- [Assignment]
An exact repetition of the data is required; no picture should appear in it.

- [Recorded data]

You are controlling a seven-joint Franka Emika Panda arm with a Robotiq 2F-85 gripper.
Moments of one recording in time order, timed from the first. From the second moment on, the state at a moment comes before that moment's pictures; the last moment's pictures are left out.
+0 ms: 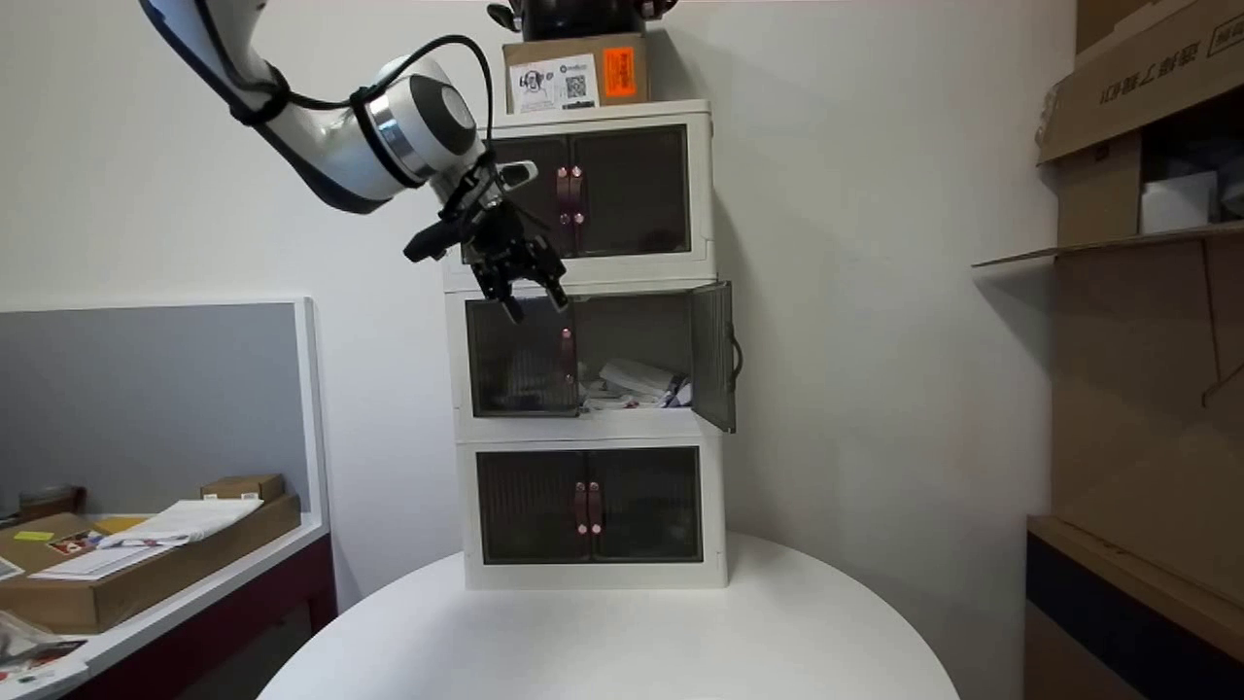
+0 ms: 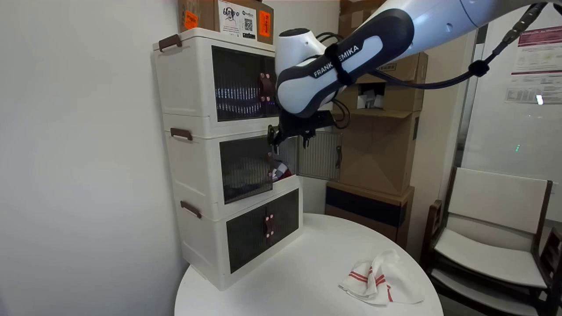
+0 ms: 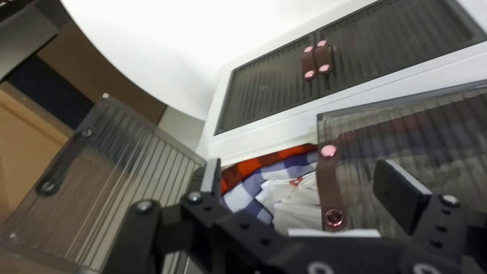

- [Solution to the exercise]
You are controlling a seven-joint Franka Emika Panda arm with a Robotiq 2F-85 gripper.
Moments of one recording in time order, timed from the first. From the second moment on, the state at a moment comes before that moment's pictures; the last moment's pictures are left out.
+0 ms: 
+0 ms: 
+0 ms: 

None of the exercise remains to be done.